▶ **Exercise**: Each entry has to be reproduced in full, exactly as given.
----
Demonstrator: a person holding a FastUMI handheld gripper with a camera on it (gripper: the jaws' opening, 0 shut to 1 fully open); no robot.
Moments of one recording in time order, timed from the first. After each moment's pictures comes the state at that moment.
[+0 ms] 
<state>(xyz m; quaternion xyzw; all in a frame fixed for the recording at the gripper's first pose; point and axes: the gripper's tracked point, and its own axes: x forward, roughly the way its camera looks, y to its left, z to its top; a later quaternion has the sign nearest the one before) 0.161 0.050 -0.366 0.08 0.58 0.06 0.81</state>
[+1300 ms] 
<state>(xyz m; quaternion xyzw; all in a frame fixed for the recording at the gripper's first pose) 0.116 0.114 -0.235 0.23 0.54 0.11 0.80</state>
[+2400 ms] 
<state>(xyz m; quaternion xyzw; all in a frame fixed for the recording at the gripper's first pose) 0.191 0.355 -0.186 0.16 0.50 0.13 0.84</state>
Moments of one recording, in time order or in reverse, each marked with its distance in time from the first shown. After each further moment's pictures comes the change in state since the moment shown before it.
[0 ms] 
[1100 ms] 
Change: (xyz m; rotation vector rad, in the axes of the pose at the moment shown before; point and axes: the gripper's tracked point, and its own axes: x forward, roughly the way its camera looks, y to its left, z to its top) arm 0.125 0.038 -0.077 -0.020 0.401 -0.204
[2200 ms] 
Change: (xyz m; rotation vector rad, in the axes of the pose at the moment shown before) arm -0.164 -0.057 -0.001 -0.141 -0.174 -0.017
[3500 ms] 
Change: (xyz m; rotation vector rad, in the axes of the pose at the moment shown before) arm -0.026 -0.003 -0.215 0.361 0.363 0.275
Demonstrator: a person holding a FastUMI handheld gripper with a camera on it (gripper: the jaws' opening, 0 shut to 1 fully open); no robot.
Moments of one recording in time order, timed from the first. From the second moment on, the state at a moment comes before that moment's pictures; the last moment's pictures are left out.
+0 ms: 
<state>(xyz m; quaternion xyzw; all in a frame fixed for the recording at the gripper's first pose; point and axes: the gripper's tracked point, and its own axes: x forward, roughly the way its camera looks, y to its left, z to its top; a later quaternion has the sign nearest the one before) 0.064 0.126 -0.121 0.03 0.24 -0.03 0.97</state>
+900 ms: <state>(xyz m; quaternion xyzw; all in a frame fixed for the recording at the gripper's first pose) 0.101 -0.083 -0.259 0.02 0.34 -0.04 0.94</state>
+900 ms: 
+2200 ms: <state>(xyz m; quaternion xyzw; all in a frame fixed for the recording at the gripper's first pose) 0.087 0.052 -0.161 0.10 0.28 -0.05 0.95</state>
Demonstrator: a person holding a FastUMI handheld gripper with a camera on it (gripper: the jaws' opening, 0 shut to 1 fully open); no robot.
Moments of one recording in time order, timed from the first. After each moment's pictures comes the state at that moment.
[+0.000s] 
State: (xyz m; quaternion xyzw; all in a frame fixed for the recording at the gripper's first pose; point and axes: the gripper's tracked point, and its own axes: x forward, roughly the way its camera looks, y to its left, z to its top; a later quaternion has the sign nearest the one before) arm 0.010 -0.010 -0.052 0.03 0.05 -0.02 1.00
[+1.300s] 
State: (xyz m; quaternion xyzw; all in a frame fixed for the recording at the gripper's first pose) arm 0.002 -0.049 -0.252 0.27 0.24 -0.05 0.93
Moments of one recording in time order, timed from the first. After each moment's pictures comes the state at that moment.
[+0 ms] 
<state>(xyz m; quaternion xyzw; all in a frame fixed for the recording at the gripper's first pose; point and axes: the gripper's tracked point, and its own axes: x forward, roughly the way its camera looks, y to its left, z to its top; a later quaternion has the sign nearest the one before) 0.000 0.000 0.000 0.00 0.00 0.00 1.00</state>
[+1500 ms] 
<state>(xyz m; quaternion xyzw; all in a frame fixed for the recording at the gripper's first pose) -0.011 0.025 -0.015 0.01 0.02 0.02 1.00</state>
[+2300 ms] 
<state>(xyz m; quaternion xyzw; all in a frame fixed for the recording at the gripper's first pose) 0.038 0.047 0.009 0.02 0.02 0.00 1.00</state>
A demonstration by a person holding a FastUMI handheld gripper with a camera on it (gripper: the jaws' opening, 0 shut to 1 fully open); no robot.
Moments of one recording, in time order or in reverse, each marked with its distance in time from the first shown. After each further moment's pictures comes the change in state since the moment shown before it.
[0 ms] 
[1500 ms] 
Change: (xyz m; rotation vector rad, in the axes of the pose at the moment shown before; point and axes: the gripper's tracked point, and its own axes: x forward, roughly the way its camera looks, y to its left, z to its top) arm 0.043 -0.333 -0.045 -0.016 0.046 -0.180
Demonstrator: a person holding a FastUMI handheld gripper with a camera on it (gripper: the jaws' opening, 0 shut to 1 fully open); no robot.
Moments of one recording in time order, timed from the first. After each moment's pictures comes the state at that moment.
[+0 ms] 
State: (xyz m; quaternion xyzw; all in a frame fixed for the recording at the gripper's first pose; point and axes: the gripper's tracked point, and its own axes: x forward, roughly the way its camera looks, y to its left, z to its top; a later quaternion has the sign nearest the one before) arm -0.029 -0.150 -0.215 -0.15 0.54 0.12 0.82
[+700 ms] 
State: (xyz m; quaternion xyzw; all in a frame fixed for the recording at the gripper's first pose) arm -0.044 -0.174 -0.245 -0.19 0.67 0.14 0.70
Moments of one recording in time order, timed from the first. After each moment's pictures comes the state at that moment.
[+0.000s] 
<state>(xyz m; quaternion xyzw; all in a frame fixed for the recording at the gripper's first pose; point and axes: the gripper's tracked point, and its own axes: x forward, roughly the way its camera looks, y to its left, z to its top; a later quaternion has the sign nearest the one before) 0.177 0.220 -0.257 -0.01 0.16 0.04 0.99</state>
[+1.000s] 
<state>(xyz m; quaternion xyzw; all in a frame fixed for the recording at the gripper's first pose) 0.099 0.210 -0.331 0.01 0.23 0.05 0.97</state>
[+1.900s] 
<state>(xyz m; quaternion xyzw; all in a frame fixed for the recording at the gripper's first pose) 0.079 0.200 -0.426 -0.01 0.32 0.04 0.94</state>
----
▶ **Task result**:
Demonstrator: a person holding a FastUMI handheld gripper with a camera on it (gripper: the jaws' opening, 0 shut to 1 fully open); no robot.
Moments of one recording in time order, timed from the first. After each moment's pictures comes the state at that moment.
[+0 ms] 
<state>(xyz m; quaternion xyzw; all in a frame fixed for the recording at the gripper's first pose; point and axes: the gripper's tracked point, and its own axes: x forward, roughly the way its camera looks, y to its left, z to its top; a later quaternion has the sign nearest the one before) 0.161 0.050 -0.366 0.08 0.58 0.06 0.81</state>
[+1300 ms] 
<state>(xyz m; quaternion xyzw; all in a frame fixed for the recording at the gripper's first pose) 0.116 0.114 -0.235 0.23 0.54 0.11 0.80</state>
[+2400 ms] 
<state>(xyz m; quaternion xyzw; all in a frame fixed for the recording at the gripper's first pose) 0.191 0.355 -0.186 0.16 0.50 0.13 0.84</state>
Moments of one recording, in time order or in reverse, each marked with its distance in time from the first shown. After each further moment's pictures comes the change in state since the moment shown before it.
[0 ms] 
[1100 ms] 
Change: (xyz m; rotation vector rad, in the axes of the pose at the moment shown before; point and axes: the gripper's tracked point, and its own axes: x forward, roughly the way its camera looks, y to its left, z to its top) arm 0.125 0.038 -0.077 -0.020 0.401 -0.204
[2200 ms] 
Change: (xyz m; rotation vector rad, in the axes of the pose at the moment shown before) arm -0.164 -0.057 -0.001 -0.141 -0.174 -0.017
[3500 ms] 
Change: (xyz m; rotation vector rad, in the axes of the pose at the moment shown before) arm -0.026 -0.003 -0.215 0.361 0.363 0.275
Demonstrator: a person holding a FastUMI handheld gripper with a camera on it (gripper: the jaws' opening, 0 shut to 1 fully open); no robot.
Moments of one recording in time order, timed from the first. From the second moment on, the state at a moment comes before that moment's pictures; the last moment's pictures are left out.
+0 ms: 
<state>(xyz m; quaternion xyzw; all in a frame fixed for the recording at the gripper's first pose; point and axes: the gripper's tracked point, and its own axes: x forward, roughly the way its camera looks, y to its left, z to its top; a later quaternion has the sign nearest the one before) 0.064 0.126 -0.121 0.03 0.24 -0.03 0.97</state>
+900 ms: <state>(xyz m; quaternion xyzw; all in a frame fixed for the recording at the gripper's first pose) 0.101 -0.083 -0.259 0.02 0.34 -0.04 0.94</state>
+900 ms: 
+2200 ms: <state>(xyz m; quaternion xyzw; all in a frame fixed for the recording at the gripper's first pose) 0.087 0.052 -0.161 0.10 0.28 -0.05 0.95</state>
Demonstrator: a person holding a FastUMI handheld gripper with a camera on it (gripper: the jaws' opening, 0 shut to 1 fully open); no robot.
Moments of one recording in time order, timed from the first. After each moment's pictures comes the state at that moment.
[+0.000s] 
State: (xyz m; quaternion xyzw; all in a frame fixed for the recording at the gripper's first pose; point and axes: the gripper's tracked point, and its own axes: x forward, roughly the way its camera looks, y to its left, z to its top; a later quaternion has the sign nearest the one before) arm 0.010 -0.010 -0.052 0.03 0.05 -0.02 1.00
[+1.300s] 
State: (xyz m; quaternion xyzw; all in a frame fixed for the recording at the gripper's first pose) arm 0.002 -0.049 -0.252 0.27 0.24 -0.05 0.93
Moments of one recording in time order, timed from the first. After each moment's pictures comes the state at that moment.
[+0 ms] 
<state>(xyz m; quaternion xyzw; all in a frame fixed for the recording at the gripper's first pose; point and axes: the gripper's tracked point, and its own axes: x forward, roughly the way its camera looks, y to its left, z to its top; a later quaternion has the sign nearest the one before) 0.000 0.000 0.000 0.00 0.00 0.00 1.00</state>
[+1500 ms] 
<state>(xyz m; quaternion xyzw; all in a frame fixed for the recording at the gripper's first pose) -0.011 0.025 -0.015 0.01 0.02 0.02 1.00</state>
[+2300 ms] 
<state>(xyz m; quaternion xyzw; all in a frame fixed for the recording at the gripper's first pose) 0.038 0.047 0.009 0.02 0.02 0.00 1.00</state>
A demonstration by a person holding a FastUMI handheld gripper with a camera on it (gripper: the jaws' opening, 0 shut to 1 fully open); no robot.
Moments of one recording, in time order or in reverse, each marked with its distance in time from the first shown. After each further moment's pictures comes the change in state since the moment shown before it.
[0 ms] 
[1500 ms] 
Change: (xyz m; rotation vector rad, in the axes of the pose at the moment shown before; point and axes: the gripper's tracked point, and its own axes: x forward, roughly the way its camera looks, y to its left, z to its top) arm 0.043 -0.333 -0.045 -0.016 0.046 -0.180
Demonstrator: a person holding a FastUMI handheld gripper with a camera on it (gripper: the jaws' opening, 0 shut to 1 fully open); no robot.
Moments of one recording in time order, timed from the first. After each moment's pictures comes the state at that moment.
[+0 ms] 
State: (xyz m; quaternion xyzw; all in a frame fixed for the recording at the gripper's first pose; point and axes: the gripper's tracked point, and its own axes: x forward, roughly the way its camera looks, y to its left, z to its top; a later quaternion has the sign nearest the one before) arm -0.029 -0.150 -0.215 -0.15 0.54 0.12 0.82
[+700 ms] 
State: (xyz m; quaternion xyzw; all in a frame fixed for the recording at the gripper's first pose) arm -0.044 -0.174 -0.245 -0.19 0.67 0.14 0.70
Moments of one recording in time order, timed from the first. After each moment's pictures comes the state at that moment.
[+0.000s] 
<state>(xyz m; quaternion xyzw; all in a frame fixed for the recording at the gripper's first pose; point and axes: the gripper's tracked point, and its own axes: x forward, roughly the way its camera looks, y to its left, z to its top; a later quaternion has the sign nearest the one before) 0.177 0.220 -0.257 -0.01 0.16 0.04 0.99</state>
[+1.000s] 
<state>(xyz m; quaternion xyzw; all in a frame fixed for the recording at the gripper's first pose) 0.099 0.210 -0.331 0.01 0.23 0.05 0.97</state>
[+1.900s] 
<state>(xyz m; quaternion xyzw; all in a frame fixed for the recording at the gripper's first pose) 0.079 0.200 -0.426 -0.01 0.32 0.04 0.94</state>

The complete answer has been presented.